_Supplied data_.

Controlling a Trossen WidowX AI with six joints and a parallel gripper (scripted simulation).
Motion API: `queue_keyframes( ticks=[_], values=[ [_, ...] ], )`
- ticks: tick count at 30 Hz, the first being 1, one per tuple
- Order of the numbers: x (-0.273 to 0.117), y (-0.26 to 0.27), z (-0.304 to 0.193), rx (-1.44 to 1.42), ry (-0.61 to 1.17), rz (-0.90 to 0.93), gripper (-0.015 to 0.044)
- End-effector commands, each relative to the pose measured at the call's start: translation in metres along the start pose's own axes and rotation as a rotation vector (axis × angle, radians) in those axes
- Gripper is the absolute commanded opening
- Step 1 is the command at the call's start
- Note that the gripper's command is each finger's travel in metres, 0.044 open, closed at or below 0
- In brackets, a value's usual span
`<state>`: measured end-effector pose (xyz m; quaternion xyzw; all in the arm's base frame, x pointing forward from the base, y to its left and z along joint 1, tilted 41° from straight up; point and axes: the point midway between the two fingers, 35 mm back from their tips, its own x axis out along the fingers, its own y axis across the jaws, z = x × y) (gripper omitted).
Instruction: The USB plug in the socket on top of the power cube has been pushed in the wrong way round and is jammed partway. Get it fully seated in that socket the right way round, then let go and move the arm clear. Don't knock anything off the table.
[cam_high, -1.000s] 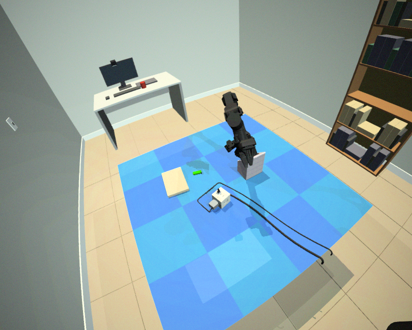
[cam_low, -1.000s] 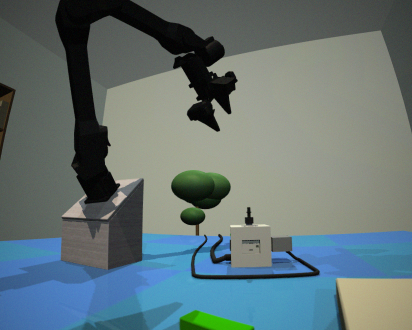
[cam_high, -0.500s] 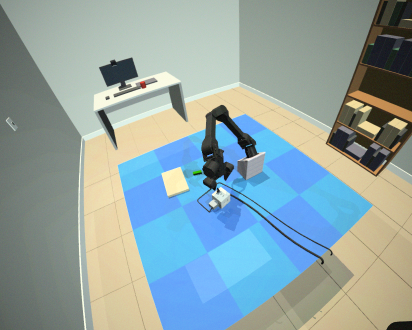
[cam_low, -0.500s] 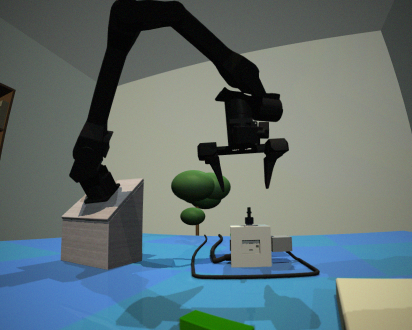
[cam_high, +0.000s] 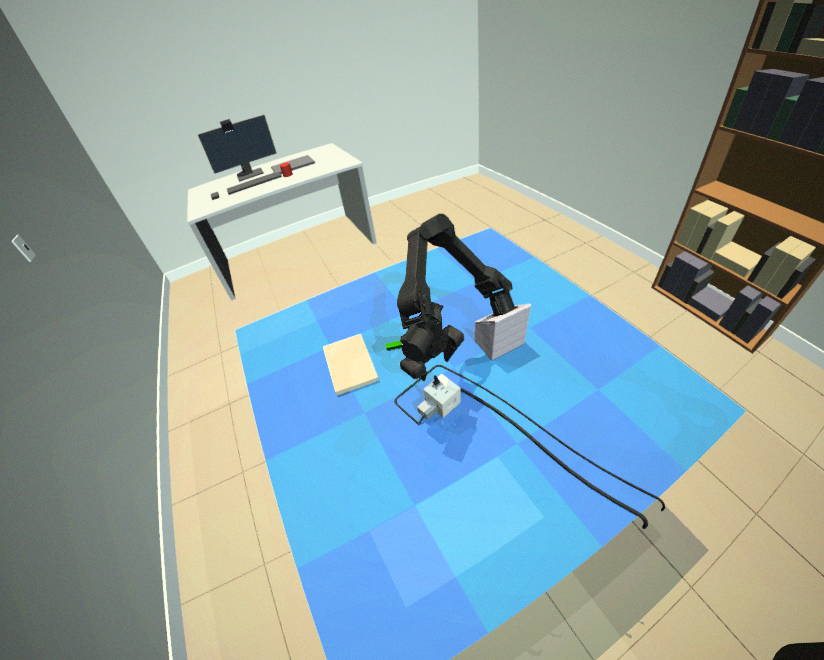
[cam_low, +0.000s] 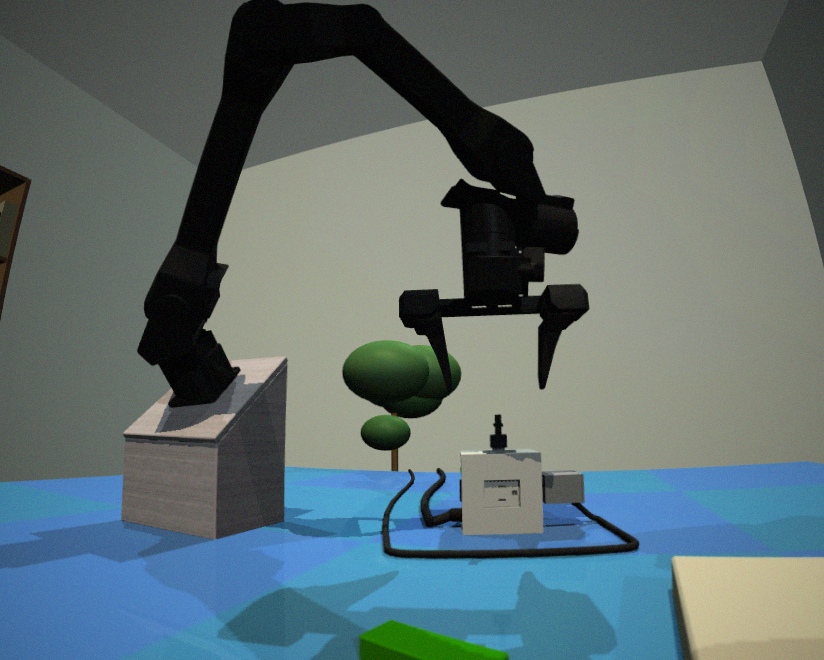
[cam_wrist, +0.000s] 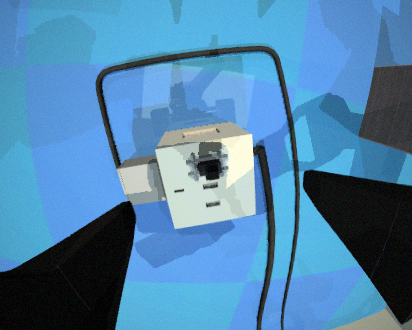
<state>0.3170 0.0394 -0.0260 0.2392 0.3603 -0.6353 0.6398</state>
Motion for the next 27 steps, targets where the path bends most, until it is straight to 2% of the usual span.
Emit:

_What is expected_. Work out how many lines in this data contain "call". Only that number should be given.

_Exercise response_. 2